Action item
Recreate the listing that follows line for line, without pictures.

Dataset records
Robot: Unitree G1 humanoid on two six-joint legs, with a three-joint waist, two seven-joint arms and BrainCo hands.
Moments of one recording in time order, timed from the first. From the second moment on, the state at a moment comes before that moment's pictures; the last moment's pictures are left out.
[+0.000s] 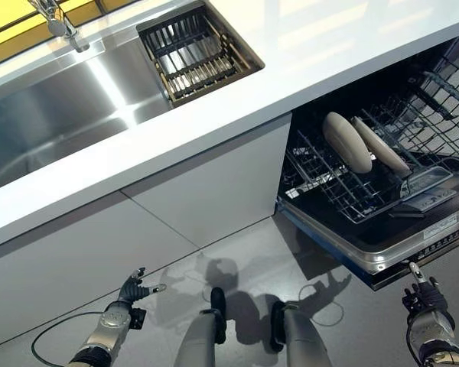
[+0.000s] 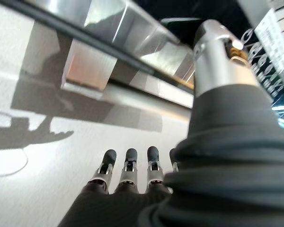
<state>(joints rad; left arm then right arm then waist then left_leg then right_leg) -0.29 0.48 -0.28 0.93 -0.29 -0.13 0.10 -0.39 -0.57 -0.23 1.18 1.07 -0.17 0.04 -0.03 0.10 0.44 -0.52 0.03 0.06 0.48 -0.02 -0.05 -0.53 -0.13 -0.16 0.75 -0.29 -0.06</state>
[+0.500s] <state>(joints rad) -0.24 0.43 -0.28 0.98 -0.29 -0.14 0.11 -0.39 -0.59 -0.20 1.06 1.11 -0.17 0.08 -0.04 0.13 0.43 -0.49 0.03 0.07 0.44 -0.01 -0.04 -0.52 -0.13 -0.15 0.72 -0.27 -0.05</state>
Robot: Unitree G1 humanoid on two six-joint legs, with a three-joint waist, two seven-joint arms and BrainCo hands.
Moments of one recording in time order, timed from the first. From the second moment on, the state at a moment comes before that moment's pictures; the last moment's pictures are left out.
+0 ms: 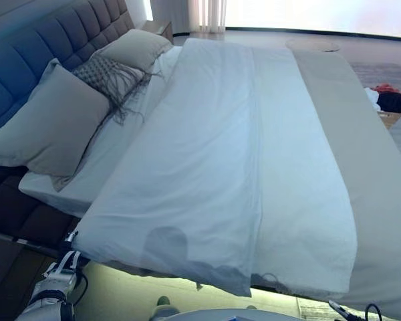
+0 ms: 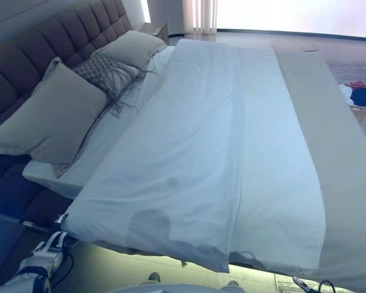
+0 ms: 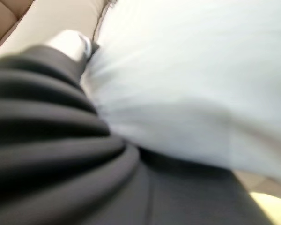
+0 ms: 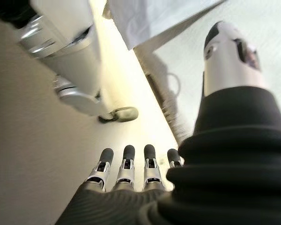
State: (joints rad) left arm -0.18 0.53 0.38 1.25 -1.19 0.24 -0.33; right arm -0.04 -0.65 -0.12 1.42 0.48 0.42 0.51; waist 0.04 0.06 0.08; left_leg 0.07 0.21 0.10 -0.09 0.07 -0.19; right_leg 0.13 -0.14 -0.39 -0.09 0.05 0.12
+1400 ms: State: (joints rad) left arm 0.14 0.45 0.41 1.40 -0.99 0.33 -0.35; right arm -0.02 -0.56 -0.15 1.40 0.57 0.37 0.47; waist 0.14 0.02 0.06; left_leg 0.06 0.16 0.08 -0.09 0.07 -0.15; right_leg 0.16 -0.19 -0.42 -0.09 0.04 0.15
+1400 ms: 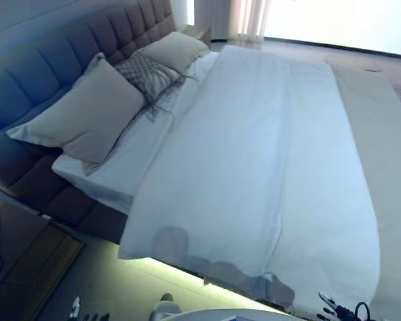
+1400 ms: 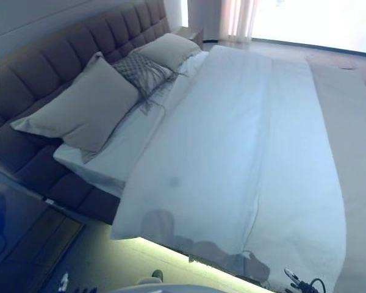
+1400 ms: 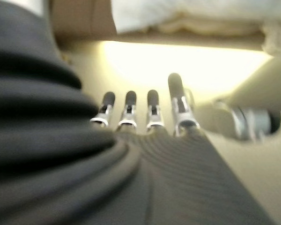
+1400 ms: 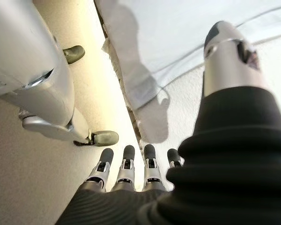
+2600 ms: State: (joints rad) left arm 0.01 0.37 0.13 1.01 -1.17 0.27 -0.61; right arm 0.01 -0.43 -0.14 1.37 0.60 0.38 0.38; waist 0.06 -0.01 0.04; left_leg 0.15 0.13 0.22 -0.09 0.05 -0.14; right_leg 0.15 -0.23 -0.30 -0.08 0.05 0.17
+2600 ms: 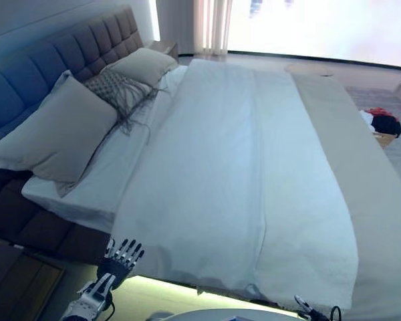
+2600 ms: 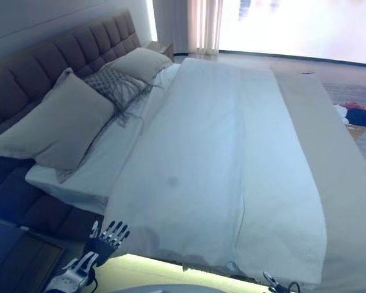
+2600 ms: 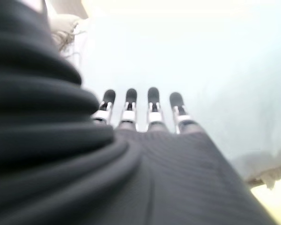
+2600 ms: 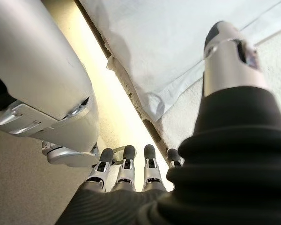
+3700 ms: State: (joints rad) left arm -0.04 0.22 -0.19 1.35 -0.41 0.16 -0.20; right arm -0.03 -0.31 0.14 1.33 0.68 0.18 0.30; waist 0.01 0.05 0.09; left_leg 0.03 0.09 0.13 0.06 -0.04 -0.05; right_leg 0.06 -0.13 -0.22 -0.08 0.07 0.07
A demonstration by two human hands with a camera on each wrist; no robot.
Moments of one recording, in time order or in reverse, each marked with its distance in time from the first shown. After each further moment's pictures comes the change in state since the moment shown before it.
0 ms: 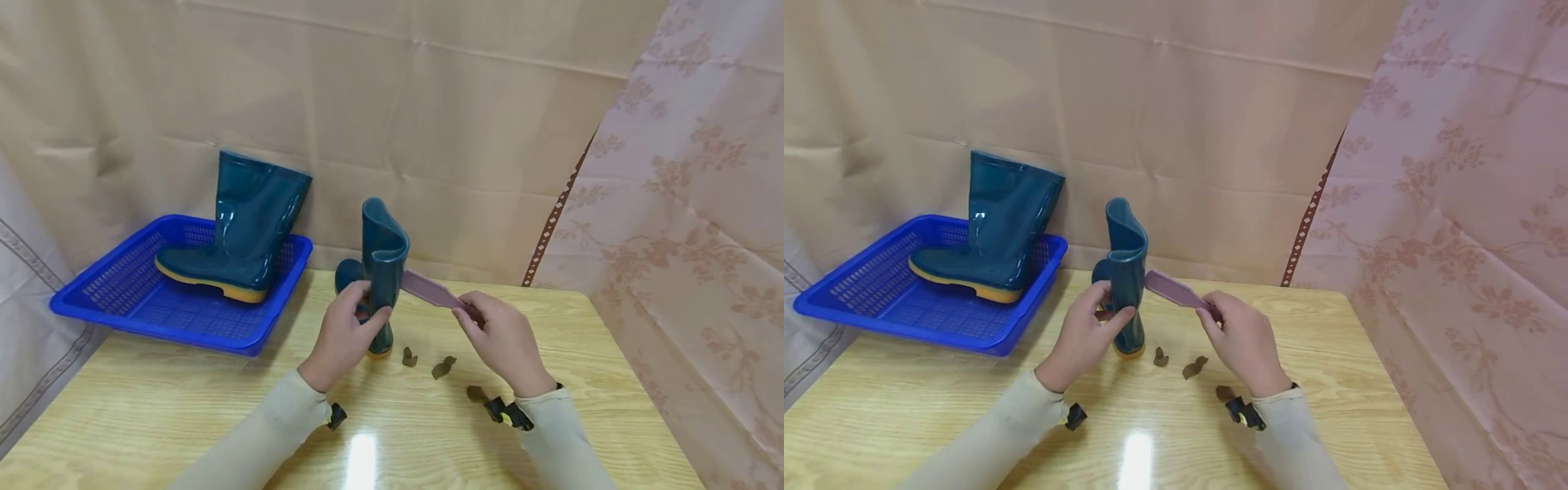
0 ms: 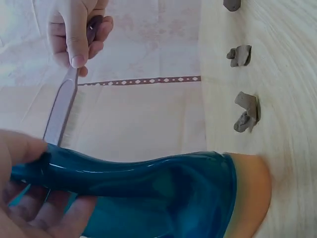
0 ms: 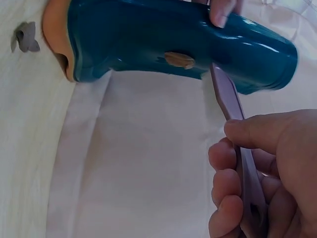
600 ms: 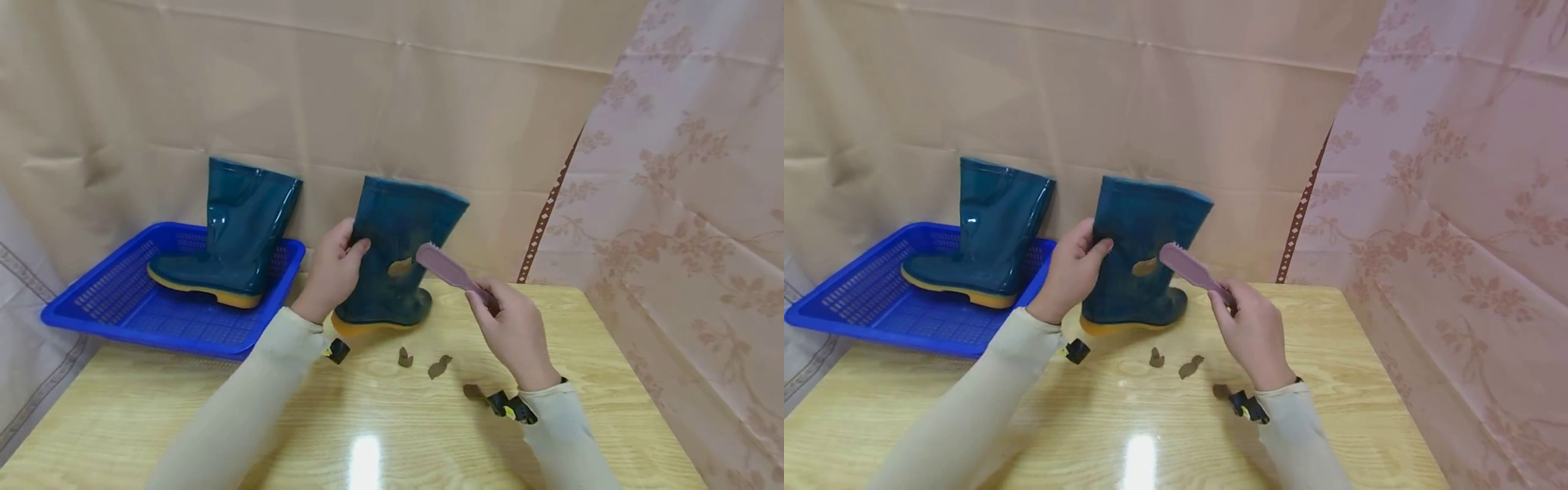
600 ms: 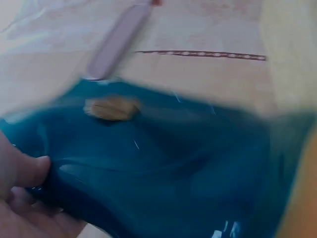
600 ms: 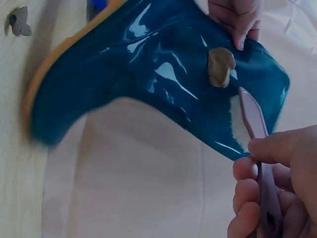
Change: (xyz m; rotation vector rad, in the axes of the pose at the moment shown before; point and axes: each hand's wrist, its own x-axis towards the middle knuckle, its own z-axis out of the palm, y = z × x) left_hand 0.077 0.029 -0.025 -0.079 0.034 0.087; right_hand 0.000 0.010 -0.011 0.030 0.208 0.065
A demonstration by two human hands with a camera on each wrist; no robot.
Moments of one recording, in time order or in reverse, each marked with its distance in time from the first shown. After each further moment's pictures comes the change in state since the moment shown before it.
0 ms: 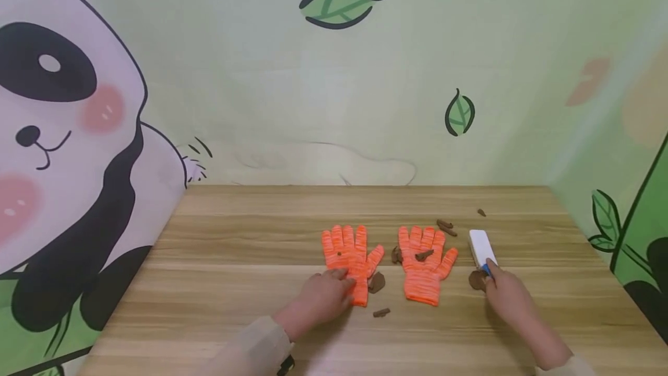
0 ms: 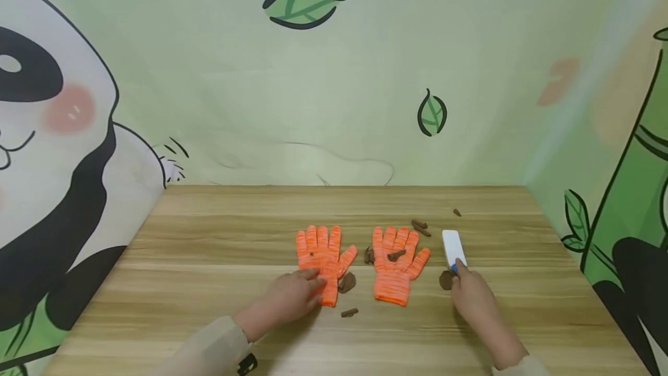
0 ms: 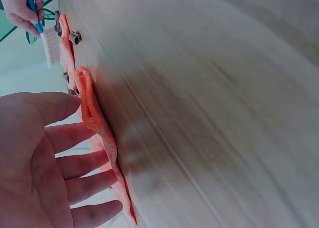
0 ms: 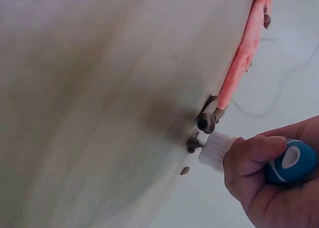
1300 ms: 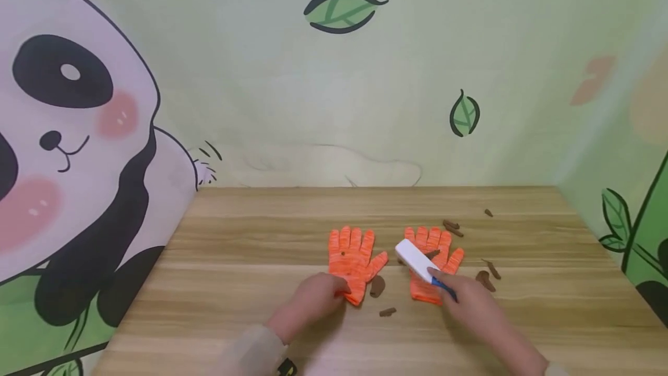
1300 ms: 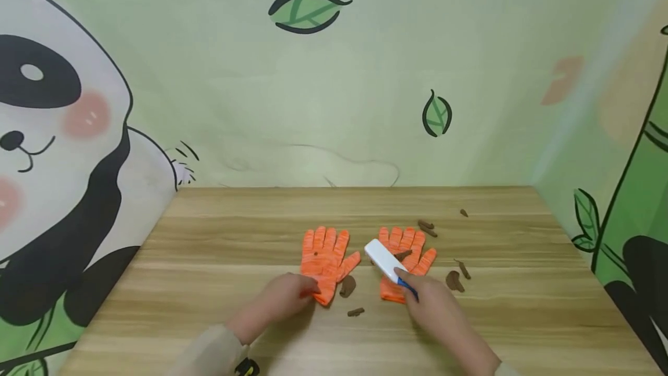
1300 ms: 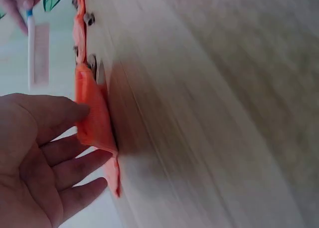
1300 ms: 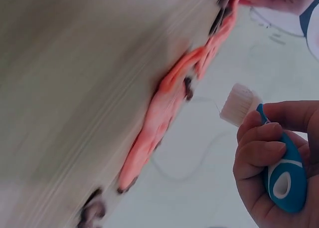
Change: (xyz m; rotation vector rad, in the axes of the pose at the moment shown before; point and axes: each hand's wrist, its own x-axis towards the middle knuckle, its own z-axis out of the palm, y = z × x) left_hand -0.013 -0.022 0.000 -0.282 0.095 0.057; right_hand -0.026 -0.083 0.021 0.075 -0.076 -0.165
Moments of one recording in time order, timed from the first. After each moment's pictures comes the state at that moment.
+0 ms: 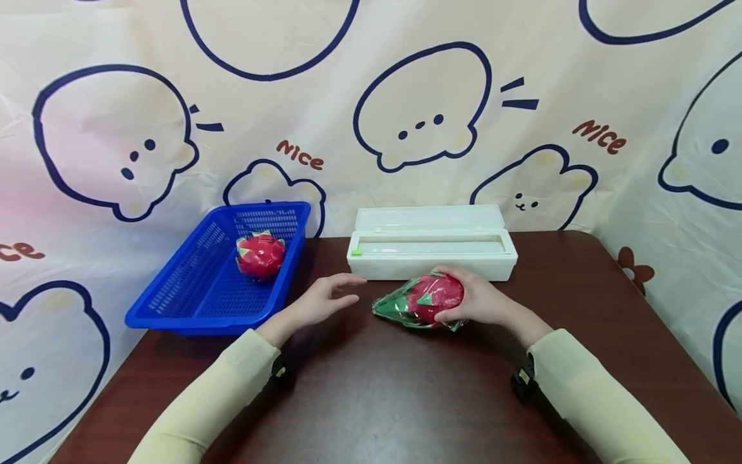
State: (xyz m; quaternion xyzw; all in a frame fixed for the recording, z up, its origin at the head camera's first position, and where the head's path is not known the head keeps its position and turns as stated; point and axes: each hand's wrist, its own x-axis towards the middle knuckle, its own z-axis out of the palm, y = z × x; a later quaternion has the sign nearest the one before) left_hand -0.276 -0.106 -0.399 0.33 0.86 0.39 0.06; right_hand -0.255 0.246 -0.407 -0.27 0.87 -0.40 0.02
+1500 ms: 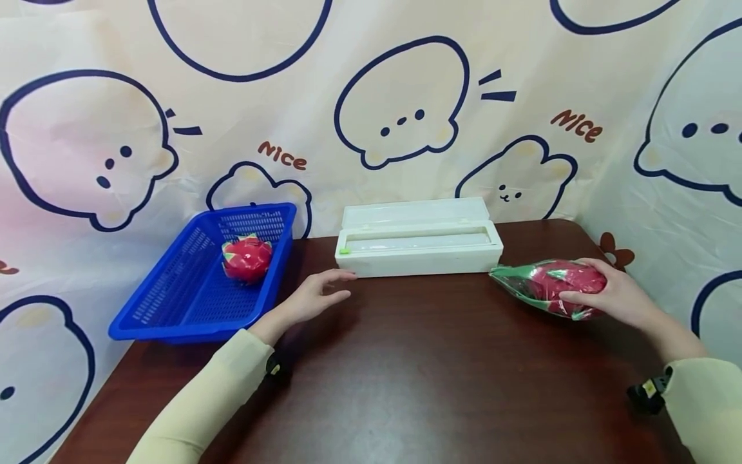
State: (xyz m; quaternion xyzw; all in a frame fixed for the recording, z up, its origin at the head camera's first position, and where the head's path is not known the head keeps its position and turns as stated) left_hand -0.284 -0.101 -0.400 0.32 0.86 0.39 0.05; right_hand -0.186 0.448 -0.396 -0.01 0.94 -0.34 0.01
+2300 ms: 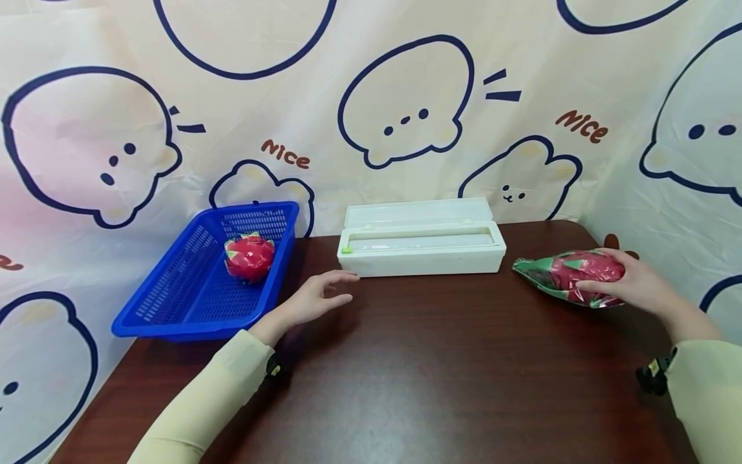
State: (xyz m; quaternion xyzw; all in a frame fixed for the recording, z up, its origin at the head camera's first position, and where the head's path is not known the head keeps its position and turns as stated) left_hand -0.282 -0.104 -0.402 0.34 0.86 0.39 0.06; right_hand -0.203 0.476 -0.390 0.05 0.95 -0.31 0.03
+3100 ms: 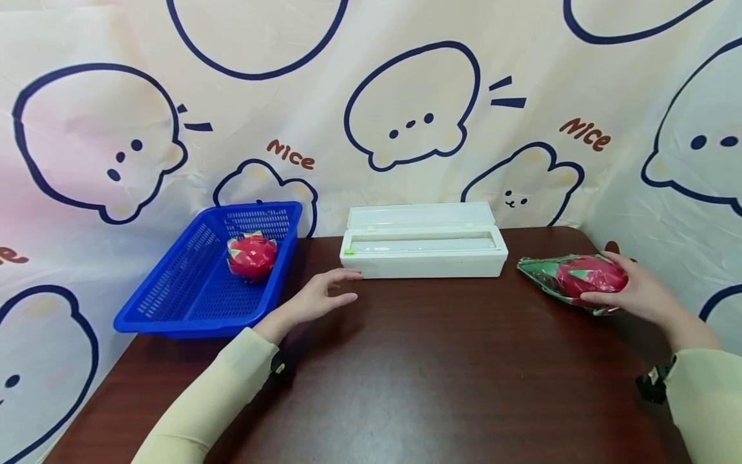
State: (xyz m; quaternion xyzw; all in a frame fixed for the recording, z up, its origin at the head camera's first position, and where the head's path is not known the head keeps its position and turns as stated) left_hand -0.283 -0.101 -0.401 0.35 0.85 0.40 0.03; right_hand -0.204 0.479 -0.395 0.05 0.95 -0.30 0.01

Completed task
Robot: Unitree G1 humanoid on two six-joint legs, with a three-joint waist, two seven-joint arms and BrainCo hands.
Moments of one recording in time order, timed from the first. From the second moment on, the state at a moment comes before that moment's pictures; the last moment's pictures are left out.
[+0.000s] 
[+0.000s] 
<state>(joints rad; left arm then right arm then waist then left_leg then right_leg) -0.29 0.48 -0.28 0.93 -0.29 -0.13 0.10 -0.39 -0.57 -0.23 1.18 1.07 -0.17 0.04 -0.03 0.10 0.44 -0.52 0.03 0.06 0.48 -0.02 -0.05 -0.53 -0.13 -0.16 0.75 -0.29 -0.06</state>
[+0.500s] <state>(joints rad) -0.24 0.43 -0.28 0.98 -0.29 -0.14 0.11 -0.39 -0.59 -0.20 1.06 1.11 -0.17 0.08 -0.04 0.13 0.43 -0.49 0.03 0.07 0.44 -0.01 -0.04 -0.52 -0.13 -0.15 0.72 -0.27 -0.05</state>
Robot: Unitree G1 humanoid on two six-joint legs, with a three-joint waist, two seven-joint arms and BrainCo hands.
Moments of one recording in time order, timed from the first. From the second moment on, the state at a moment comes before that moment's pictures; the last moment's pictures are left out.
+0 ms: 
+0 ms: 
+0 ms: 
+0 ms: 
State: (joints rad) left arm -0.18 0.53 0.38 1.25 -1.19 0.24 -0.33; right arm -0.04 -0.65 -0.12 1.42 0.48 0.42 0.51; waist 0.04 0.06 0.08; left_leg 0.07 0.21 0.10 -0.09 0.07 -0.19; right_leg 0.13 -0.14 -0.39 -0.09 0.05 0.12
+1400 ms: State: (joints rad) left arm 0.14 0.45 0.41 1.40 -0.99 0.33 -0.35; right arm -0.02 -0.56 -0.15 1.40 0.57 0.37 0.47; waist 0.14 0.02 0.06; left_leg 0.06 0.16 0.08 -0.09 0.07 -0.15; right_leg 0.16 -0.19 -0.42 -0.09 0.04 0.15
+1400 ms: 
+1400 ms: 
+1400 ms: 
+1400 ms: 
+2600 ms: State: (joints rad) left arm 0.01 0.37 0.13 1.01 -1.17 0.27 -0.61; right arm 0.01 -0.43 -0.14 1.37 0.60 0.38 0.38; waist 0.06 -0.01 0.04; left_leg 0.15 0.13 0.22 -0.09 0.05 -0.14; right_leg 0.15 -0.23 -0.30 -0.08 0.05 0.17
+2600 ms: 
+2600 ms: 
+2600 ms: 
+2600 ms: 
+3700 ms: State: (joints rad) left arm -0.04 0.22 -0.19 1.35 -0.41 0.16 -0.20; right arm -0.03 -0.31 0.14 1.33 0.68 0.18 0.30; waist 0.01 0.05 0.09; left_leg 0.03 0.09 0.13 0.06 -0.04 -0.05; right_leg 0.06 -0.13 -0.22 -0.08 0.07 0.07
A demonstration by two human hands with a camera on each wrist; no robot.
Moments of one recording, in time order or in reverse, each marked with its distance in time from the first shown. After each further moment's pictures comes the change in state since the moment shown before it.
0 ms: 
0 ms: 
0 ms: 
600 ms: 
600 ms: 
600 ms: 
Change: (xyz m; rotation vector rad, in the axes of the pose at the moment shown before; point and axes: each hand's wrist, its own x-axis towards the middle knuckle, its own z-axis out of the palm, y = z × x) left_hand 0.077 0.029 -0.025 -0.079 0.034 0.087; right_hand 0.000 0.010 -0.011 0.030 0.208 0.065
A demonstration by two human hands with a camera on each wrist; no robot.
Moments of one recording, in time order or in reverse, each marked with its distance in time from the first shown. After each further moment's pictures comes the change in state since the moment shown before it.
0 ms: 
0 ms: 
0 ms: 
0 ms: 
1300 ms: 
1300 ms: 
1300 ms: 
1300 ms: 
Change: (xyz m; rotation vector rad, in the axes of the pose at the moment shown before; point and axes: each hand's wrist, its own x-axis towards the middle knuckle, its own z-axis out of the palm, y = z × x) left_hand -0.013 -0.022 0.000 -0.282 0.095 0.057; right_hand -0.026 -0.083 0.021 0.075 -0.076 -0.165
Moments of one recording in time order, timed from the first. After each moment's pictures comes the state at that moment.
+0 ms: 
State: (xyz m; quaternion xyzw; all in a frame fixed for the recording, z up, its origin at the head camera's first position, and where the head's path is not known the head keeps its position and turns as stated; point and axes: each hand's wrist, its own x-axis towards the middle knuckle, its own z-axis out of the palm, y = z × x; a later quaternion has the sign nearest the one before) left_hand -0.276 -0.106 -0.399 0.33 0.86 0.39 0.06; right_hand -0.255 0.246 -0.407 -0.27 0.87 -0.40 0.02
+1500 ms: 
State: (xyz m; quaternion xyzw; all in a frame fixed for the recording, z up, its origin at the head camera's first position, and where the head's path is not known the head keeps its position and turns as stated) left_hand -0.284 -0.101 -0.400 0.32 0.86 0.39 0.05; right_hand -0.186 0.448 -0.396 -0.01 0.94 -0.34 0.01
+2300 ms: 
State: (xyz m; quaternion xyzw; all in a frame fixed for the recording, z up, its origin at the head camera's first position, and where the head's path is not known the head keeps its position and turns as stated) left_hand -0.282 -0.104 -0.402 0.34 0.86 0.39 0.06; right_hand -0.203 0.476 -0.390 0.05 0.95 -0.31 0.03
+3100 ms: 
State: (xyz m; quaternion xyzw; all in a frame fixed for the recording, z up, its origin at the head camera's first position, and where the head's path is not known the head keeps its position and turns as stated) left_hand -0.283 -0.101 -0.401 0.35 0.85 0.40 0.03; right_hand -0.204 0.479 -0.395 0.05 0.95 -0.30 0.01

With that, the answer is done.